> _EXERCISE PROMPT_:
Copy out the lines of the records below, and only those lines, from the one with "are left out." through the one with "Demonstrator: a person", exactly as they appear.

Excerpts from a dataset
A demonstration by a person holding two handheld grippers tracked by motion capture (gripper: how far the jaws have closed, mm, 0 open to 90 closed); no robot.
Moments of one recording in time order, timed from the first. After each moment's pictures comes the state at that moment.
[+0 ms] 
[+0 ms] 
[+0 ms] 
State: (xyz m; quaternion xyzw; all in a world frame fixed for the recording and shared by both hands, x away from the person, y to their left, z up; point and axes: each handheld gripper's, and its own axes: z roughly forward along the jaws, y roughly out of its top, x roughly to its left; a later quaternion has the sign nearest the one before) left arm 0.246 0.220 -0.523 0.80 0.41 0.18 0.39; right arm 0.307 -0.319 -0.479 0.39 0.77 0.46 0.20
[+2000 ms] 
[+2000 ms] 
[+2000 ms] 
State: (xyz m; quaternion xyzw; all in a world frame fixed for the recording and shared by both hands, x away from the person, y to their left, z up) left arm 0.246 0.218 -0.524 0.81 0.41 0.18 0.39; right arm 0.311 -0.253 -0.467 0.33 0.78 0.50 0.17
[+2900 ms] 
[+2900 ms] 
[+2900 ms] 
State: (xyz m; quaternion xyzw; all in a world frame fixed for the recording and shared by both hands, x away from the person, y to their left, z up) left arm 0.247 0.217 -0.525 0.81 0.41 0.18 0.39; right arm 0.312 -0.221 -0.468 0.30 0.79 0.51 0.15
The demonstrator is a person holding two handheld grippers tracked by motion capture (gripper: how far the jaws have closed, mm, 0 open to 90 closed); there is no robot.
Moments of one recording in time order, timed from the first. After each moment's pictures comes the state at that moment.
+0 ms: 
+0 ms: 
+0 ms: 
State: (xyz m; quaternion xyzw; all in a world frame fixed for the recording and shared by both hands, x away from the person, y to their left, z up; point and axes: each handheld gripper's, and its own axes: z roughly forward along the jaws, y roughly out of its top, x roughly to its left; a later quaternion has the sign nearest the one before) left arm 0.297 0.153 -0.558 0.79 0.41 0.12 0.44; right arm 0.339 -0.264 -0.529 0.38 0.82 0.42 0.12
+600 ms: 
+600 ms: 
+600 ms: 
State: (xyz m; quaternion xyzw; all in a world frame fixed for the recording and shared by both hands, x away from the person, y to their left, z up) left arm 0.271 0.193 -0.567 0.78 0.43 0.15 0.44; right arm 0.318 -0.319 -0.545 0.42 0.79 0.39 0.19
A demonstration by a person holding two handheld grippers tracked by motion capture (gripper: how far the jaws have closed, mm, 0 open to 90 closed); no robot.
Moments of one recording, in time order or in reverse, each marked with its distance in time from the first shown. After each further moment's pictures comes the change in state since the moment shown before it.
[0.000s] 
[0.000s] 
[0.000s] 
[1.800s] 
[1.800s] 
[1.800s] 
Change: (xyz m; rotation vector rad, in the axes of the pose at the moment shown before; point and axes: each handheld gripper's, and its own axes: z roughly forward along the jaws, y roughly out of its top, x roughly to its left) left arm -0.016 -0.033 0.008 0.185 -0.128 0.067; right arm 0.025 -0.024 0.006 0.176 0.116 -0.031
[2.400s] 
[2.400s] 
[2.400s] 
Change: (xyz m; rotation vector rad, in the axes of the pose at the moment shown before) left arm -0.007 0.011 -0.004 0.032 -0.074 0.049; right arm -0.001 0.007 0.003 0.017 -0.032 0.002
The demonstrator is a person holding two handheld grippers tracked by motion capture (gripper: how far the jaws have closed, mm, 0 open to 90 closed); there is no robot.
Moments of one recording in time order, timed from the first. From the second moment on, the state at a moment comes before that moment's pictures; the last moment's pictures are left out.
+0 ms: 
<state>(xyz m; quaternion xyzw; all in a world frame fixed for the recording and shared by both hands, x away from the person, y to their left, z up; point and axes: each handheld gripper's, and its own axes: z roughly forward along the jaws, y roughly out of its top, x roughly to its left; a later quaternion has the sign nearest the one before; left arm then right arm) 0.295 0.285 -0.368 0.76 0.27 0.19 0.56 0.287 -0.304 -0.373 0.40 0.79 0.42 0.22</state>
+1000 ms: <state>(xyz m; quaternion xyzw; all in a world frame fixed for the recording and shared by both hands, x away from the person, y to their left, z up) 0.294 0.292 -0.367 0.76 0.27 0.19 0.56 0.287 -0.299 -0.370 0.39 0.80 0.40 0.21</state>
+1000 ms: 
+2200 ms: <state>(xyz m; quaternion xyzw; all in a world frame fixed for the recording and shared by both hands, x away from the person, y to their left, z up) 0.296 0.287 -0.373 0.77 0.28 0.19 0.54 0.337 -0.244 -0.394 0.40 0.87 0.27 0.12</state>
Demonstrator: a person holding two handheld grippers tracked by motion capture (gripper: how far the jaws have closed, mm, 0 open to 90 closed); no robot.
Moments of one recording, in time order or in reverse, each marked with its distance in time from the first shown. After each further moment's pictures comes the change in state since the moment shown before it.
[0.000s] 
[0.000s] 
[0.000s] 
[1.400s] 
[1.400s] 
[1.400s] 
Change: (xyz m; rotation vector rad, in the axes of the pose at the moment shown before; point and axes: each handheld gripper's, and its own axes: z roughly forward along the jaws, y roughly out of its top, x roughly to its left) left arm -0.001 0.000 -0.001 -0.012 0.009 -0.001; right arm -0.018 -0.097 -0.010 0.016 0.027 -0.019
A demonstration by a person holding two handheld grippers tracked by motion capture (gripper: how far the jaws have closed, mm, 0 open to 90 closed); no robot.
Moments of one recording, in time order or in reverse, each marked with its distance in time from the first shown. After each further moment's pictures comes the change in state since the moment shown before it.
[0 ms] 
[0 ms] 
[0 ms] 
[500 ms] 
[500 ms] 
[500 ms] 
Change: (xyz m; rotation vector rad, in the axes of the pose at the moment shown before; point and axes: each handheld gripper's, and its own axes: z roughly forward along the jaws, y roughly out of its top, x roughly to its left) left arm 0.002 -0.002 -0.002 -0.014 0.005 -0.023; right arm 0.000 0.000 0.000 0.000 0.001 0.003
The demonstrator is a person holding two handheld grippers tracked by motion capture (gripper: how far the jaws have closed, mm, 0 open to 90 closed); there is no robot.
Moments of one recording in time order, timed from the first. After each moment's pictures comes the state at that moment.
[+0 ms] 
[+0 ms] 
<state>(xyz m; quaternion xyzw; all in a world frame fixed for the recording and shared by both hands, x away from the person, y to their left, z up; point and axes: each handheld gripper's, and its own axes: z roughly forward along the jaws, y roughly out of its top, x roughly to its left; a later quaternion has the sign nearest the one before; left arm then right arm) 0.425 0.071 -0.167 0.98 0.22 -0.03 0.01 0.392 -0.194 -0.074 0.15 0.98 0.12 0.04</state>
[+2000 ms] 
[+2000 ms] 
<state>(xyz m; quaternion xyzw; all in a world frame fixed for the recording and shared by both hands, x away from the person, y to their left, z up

> _RESULT OF THE TASK_:
Moments of one recording in time order, timed from the first. From the second moment on, the state at a moment comes before that moment's pictures; the last moment's pictures are left out.
+0 ms: 
<state>(xyz m; quaternion xyzw; all in a world frame fixed for the recording and shared by both hands, x away from the person, y to their left, z up; point and axes: each handheld gripper's, and its own axes: z roughly forward along the jaws, y roughly out of its top, x roughly to its left; a later quaternion has the sign nearest the one before; left arm then right arm) 0.295 0.285 -0.368 0.76 0.27 0.19 0.56 0.287 -0.304 -0.373 0.40 0.79 0.42 0.22</state>
+1000 ms: <state>(xyz m; quaternion xyzw; all in a world frame fixed for the recording and shared by both hands, x away from the person, y to their left, z up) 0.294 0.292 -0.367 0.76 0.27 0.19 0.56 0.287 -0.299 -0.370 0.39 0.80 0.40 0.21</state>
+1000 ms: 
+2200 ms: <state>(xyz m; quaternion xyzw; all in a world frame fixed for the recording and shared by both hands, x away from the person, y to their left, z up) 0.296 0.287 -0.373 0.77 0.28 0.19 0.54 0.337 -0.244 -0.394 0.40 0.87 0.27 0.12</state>
Demonstrator: a person holding two handheld grippers tracked by motion capture (gripper: how far the jaws have closed, mm, 0 open to 90 closed); no robot.

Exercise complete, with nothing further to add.